ASSIGNMENT:
Go through the records below and copy out every line that contains the word "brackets".

SOURCE DATA:

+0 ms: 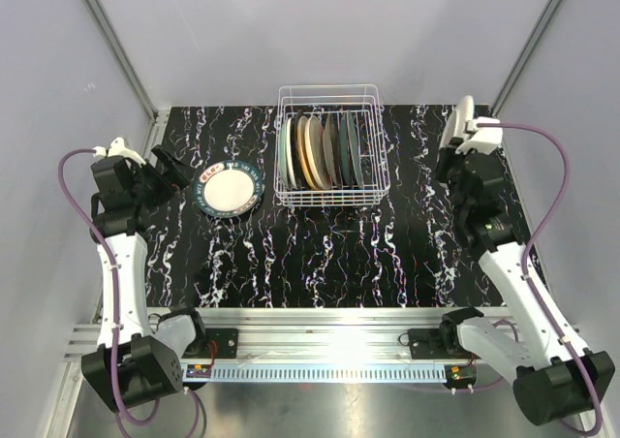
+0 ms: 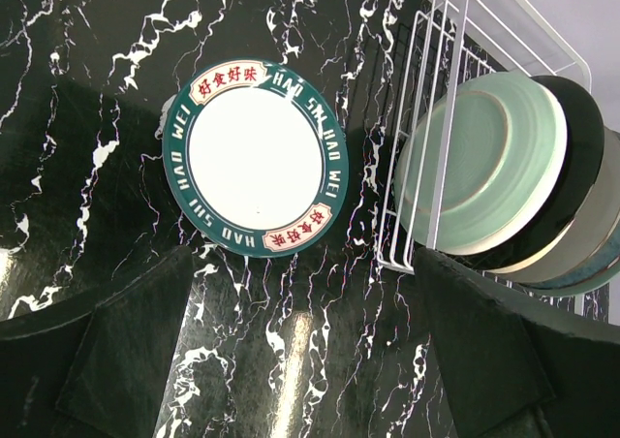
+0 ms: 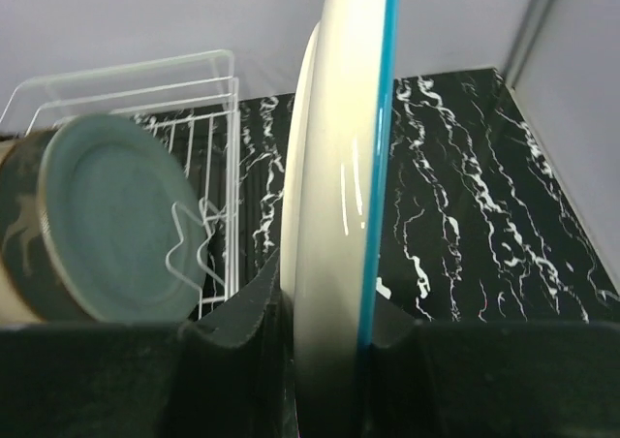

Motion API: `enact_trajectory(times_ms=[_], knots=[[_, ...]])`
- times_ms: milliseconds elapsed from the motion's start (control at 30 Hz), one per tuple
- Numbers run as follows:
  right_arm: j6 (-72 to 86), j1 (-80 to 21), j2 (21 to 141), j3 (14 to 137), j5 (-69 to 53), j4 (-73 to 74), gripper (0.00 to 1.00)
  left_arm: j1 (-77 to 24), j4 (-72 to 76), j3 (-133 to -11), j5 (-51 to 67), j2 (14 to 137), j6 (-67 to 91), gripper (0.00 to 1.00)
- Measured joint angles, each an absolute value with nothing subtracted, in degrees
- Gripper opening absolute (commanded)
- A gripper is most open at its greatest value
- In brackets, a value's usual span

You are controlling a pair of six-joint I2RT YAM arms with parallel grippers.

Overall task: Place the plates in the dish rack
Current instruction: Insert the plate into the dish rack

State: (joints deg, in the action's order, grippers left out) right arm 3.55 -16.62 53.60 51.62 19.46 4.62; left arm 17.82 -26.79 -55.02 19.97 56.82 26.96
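The white wire dish rack [image 1: 329, 192] stands at the back middle of the table with several plates [image 1: 320, 152] upright in it. A white plate with a dark green lettered rim [image 1: 231, 190] lies flat on the table to the rack's left. My left gripper [image 1: 177, 172] hangs just left of that plate, open and empty; its wrist view shows the plate [image 2: 257, 157] ahead of the spread fingers [image 2: 107, 360]. To the right of the rack, my right gripper [image 1: 463, 136] is shut on a cream plate with a blue rim [image 3: 339, 167], held edge-on and upright.
The rack's wire wall [image 3: 218, 138] and a teal plate [image 3: 116, 215] inside it lie left of the held plate. A pale green plate [image 2: 484, 157] is the rack's leftmost. Grey walls close in the black marbled table [image 1: 320, 254] on three sides.
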Motion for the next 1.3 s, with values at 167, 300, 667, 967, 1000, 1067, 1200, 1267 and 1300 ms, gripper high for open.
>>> enact_trajectory(times_ms=[167, 300, 667, 967, 1000, 1067, 1200, 1267, 1300], knots=[[9.58, -11.84, 57.04, 51.83, 15.46, 3.66, 0.00, 17.89, -26.81, -55.00, 20.56, 58.19, 26.98, 0.99], [12.91, -12.12, 63.37, 53.54, 6.17, 2.09, 0.00, 18.59, -26.61, -55.00, 21.26, 58.78, 27.03, 0.99], [15.40, -16.86, 77.84, 61.10, -3.20, -2.28, 0.00, 19.57, -26.09, -55.00, 23.14, 62.13, 27.49, 0.99], [14.06, -21.10, 83.94, 64.07, -2.42, -4.82, 0.00, 20.14, -26.00, -55.00, 24.25, 63.79, 27.55, 0.99], [13.85, -21.21, 84.23, 64.07, -2.09, -4.82, 0.00, 20.27, -25.98, -55.00, 24.45, 64.07, 27.64, 0.99], [13.28, -21.23, 84.66, 64.07, -1.08, -4.82, 0.00, 20.56, -25.98, -55.00, 24.99, 64.64, 27.90, 0.99], [11.94, -21.23, 85.52, 64.07, 1.15, -4.99, 0.00, 20.73, -25.98, -55.00, 25.45, 65.01, 28.12, 0.99], [11.29, -21.21, 86.43, 64.07, 2.04, -5.02, 0.00, 20.73, -25.96, -55.00, 25.50, 64.99, 28.14, 0.99], [11.09, -21.21, 87.05, 64.07, 2.31, -5.02, 0.00, 20.73, -25.98, -55.00, 25.50, 64.99, 28.14, 0.99]])
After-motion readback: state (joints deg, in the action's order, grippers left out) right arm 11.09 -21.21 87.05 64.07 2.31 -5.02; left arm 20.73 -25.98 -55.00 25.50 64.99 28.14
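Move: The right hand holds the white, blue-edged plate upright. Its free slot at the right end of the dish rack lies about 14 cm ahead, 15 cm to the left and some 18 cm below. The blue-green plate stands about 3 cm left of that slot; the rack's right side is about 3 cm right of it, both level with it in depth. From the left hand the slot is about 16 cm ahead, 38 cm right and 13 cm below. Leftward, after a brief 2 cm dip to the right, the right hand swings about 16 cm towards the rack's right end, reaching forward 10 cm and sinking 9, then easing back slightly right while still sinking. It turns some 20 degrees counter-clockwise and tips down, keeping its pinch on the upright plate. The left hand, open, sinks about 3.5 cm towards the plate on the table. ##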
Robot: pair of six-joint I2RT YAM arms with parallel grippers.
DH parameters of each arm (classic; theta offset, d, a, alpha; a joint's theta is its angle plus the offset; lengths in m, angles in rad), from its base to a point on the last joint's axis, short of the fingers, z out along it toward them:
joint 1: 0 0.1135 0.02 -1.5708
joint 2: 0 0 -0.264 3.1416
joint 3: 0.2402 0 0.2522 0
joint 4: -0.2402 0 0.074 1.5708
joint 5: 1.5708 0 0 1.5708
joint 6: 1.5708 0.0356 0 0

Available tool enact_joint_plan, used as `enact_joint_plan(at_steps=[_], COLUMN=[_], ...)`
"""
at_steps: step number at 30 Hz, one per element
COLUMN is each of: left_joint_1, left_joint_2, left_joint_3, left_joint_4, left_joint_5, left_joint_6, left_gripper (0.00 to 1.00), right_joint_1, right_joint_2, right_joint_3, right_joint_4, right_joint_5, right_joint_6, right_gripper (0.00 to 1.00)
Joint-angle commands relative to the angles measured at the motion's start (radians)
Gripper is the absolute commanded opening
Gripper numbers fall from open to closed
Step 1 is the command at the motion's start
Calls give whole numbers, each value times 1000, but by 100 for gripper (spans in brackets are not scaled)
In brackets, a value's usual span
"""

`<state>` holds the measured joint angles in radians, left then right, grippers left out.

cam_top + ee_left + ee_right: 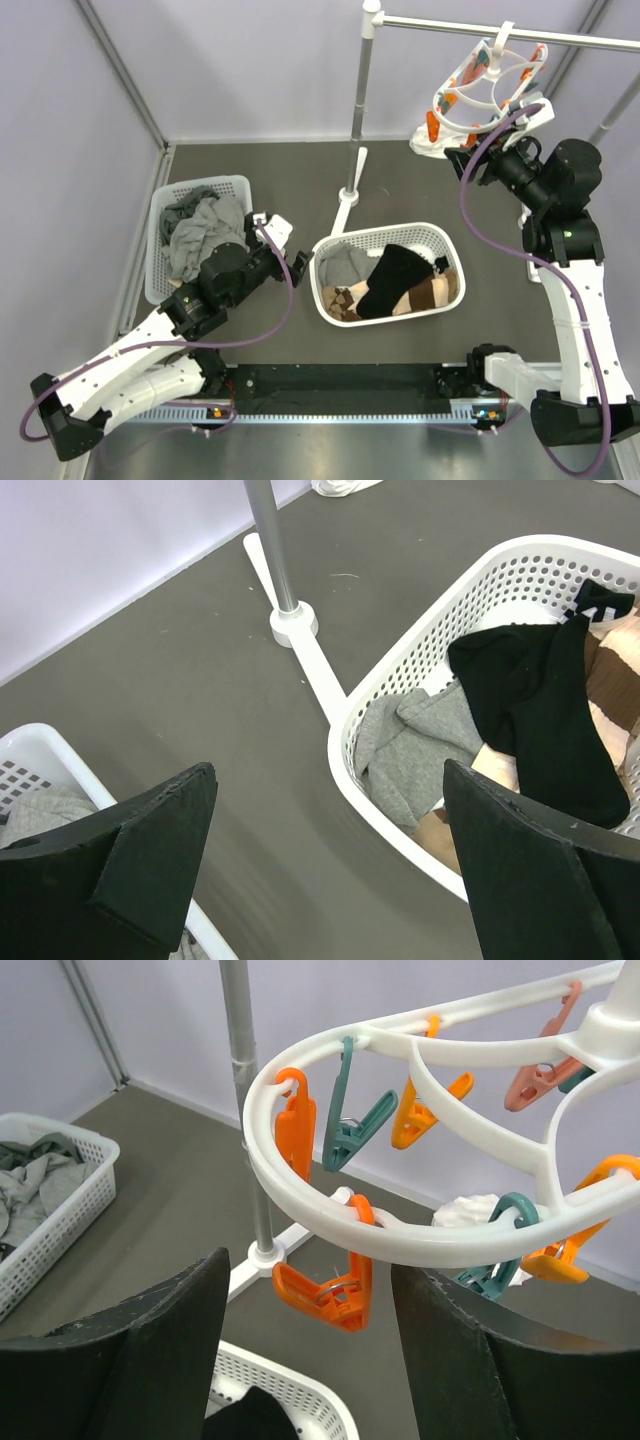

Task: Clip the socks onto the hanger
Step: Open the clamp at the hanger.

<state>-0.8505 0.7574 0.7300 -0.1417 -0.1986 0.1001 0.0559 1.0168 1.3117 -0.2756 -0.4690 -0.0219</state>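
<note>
The socks lie in the middle white basket (330, 300): a black one (385, 280) (540, 710), a grey one (420, 745) and a tan one with brown bands (425, 290) (610, 670). The white oval hanger (480, 85) (400, 1235) hangs tilted from the rail, with orange and teal pegs around its rings. My right gripper (458, 152) (311, 1265) is raised to the hanger's lower rim. Its jaws stand apart on either side of an orange peg (325, 1295), with a gap on both sides. My left gripper (272, 232) (328, 770) is wide open and holds nothing, low between the two baskets.
A second white basket (160, 215) at the left holds a heap of grey garments (200, 235). The rack's grey pole (358, 110) rises from a white foot (345, 200) behind the middle basket. The rail (500, 30) runs overhead. A white crumpled cloth (428, 145) lies on the floor under the hanger.
</note>
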Motion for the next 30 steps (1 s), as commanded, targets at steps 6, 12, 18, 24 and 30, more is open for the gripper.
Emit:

SOLVED EXERCISE:
- In brackets, a value's usual span
Calls give whole numbers, each value times 1000, but by 100 for gripper (spans in brackets are not scaled)
In brackets, a value's usual span

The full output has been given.